As business owners, we are often tempted to discount our product or service, thinking it will win us customers and drive growth. Where the real problem lies isn’t with generating the new customers and sales, it’s what that discount in price represents:

  1. Lower Perceived Value

Most people value a product/service based on its price. Lowering the price effectively demonstrates to your prospect that what you’re offering won’t truly add value to their life. Whilst a customer may still might buy from you, they won’t place as much value on your brand as they most likely would have before.

  1. Bad Precedent

When you offer a discount, either on the first engagement or the seventh customer engagement, there’s no going back.

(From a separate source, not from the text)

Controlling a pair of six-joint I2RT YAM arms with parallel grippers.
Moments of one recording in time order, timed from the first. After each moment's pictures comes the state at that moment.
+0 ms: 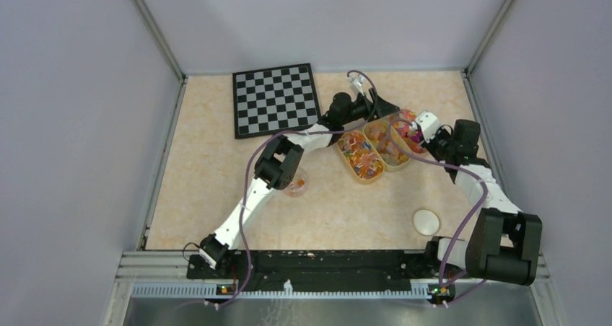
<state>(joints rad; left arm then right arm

As soon as you lower your price, your customer will expect the same price next time.

  1. Lack of Confidence

Cutting your prices tells the customer that you don’t believe in what you’re selling enough to warrant selling it for the standard price. As soon as you offer a discount, your prospect immediately loses confidence in you and assumes that you don’t have faith in what you’re trying to sell to them.

  1. Price Focused

The last thing you want in a sales conversation is to be focused on price, and that’s just what happens when you offer a discount. When the conversation is focused on price, it leaves no room to talk about the value, the story or the qualities of your product/service. In the long run, it’s hard to sell something based on it’s price than on it’s value.

Question: Is price your only competitive advantage? 

When you offer a discount, you take the focus away from the value you provide and basing it directly on the price. To maintain higher prices and steady business growth, you have to offer value. Discounts hinder your ability to do that as a reduction in price damages your price integrity and makes re-focusing on value difficult in the future.